* **Recorded information**
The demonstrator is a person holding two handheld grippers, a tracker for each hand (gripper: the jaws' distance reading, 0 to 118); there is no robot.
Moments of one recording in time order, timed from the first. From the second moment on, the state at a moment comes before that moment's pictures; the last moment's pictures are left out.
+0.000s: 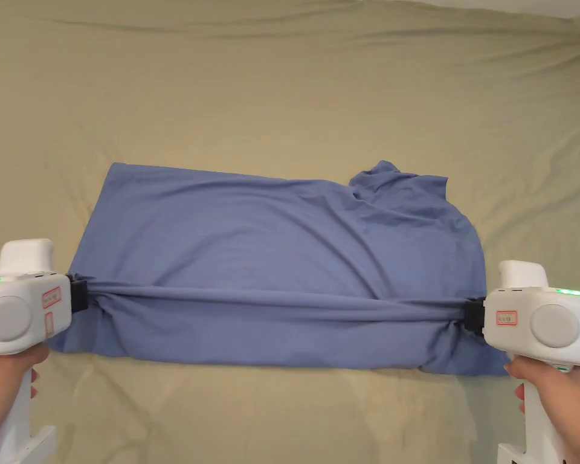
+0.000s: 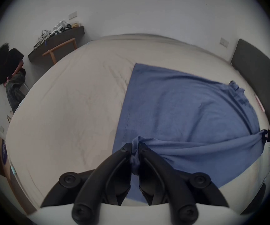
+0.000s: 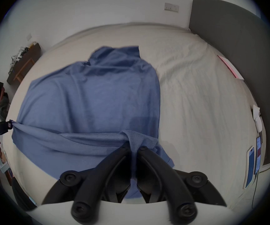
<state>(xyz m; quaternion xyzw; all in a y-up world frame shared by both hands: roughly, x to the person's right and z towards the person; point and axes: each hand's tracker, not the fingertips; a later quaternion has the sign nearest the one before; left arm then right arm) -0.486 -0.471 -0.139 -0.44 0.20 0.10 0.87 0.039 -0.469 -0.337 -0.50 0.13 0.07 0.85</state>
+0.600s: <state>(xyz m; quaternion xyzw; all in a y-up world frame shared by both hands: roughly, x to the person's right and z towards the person) -0.482 -0.407 -0.146 -0.30 0.21 0.10 0.92 0.051 -0.414 -0.341 -0.35 0.12 0.00 0.93</state>
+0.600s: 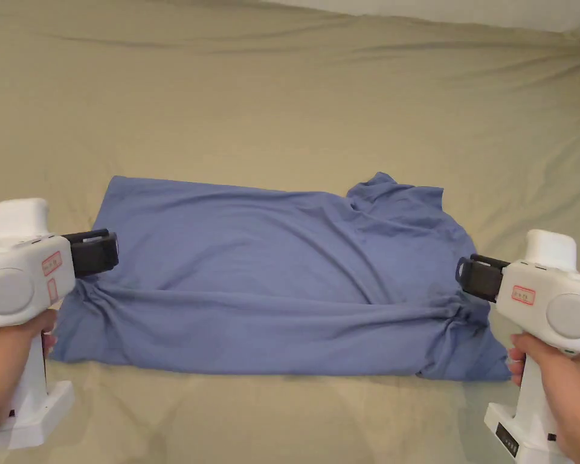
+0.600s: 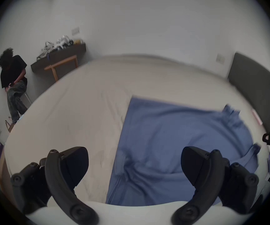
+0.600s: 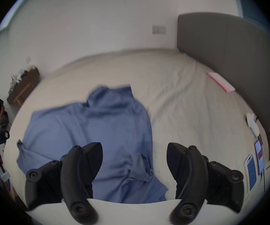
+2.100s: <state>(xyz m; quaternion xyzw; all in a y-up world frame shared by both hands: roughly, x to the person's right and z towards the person) -0.454 -0.471 -0.095 -0.43 0.22 0.07 0.87 -0.015 -0.320 -0.189 -0.16 0.18 0.19 0.95</state>
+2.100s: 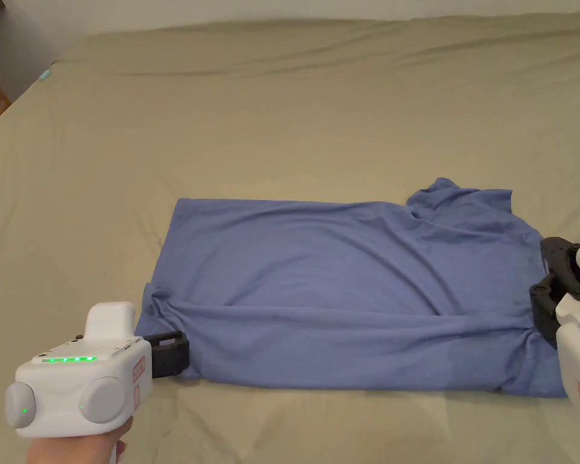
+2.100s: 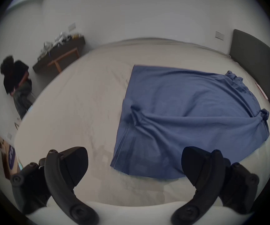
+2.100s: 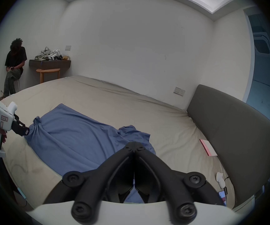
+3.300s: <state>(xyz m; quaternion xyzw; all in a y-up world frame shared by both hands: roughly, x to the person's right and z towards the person) -0.420 -0.450 -0.112 -0.42 0.18 -0.03 0.89 0.058 -0.491 -0.317 -0.52 0.13 0.06 0.84</state>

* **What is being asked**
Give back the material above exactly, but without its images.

* **The answer**
The demonstrator is a person holding two handheld grippers, a tracker for each hand (gripper: the jaws' distance reading, 0 to 118); there is no robot.
Moments of one recording in time order, timed from the first. From the second moment on, the state at a moment comes before that moment's pictures; the last moment's pictures are left out.
+0.000s: 
+0.000s: 
+0.000s: 
<state>(xyz m; quaternion xyzw; all in a y-up world frame shared by both hands: roughly, x to the person's right and z towards the person; point and axes: each hand's tracker, not the fingertips; a later quaternion has the sign nearest the one before; left arm then right arm) -0.486 -0.471 -0.139 -0.44 0.20 0.10 0.87 0.039 -0.469 -0.337 -0.50 0.13 0.07 0.85</state>
+0.600s: <state>(xyz m; quaternion xyzw; all in a y-up world frame shared by both hands: roughly, x to the person's right and z towards the person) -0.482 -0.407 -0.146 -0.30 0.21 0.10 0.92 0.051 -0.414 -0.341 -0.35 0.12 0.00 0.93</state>
+0.600s: 
+0.600s: 
+0.600s: 
+2.100s: <state>(xyz m; quaternion xyzw; all in a y-up world frame shared by both hands: roughly, x to the person's right and z towards the person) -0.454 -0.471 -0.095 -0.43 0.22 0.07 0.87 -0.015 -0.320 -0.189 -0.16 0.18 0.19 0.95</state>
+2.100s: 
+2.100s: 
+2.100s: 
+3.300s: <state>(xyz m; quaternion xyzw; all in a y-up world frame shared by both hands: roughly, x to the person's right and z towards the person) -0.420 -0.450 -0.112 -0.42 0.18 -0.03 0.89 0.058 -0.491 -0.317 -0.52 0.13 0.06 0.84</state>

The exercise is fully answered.